- _Goal of the exercise_
Which lines hold the string "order"? Copy each of them from the material below.

- _Given information_
⁂
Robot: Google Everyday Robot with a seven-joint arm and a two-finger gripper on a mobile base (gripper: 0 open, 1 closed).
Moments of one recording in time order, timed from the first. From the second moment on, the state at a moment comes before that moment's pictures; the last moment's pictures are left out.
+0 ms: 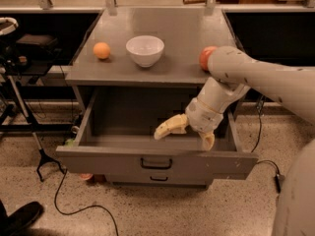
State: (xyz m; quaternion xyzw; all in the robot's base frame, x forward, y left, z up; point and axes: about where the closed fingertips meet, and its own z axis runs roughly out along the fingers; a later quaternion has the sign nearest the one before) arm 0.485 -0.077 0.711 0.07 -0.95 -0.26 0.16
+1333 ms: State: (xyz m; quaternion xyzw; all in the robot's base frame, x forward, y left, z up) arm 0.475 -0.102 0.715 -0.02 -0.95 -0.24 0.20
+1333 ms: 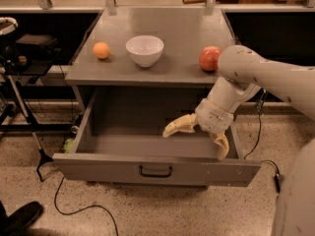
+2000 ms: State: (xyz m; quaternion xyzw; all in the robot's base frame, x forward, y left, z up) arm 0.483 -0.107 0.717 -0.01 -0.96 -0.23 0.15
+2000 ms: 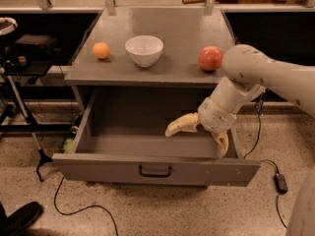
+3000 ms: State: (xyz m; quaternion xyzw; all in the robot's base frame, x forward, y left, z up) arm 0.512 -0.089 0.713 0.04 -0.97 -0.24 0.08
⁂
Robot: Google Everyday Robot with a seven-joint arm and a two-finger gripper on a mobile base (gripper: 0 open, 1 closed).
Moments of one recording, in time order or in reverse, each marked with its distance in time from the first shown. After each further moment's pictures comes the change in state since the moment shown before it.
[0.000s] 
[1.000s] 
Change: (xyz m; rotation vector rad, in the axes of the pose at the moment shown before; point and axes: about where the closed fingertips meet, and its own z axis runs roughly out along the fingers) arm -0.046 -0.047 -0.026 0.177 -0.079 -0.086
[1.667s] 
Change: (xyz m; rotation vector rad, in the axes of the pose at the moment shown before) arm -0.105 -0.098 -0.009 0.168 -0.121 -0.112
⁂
- _Response to the task_
Moments of one recording in time order, timed from the first. From the second moment on, the state at a moment comes before that moment's pictures; the last moment's pictures are left out.
Moments of one recording, in time order or in reverse, each marked with its distance in time from the first shown. After each further moment's pictures comes the change in state since the moment shown before it.

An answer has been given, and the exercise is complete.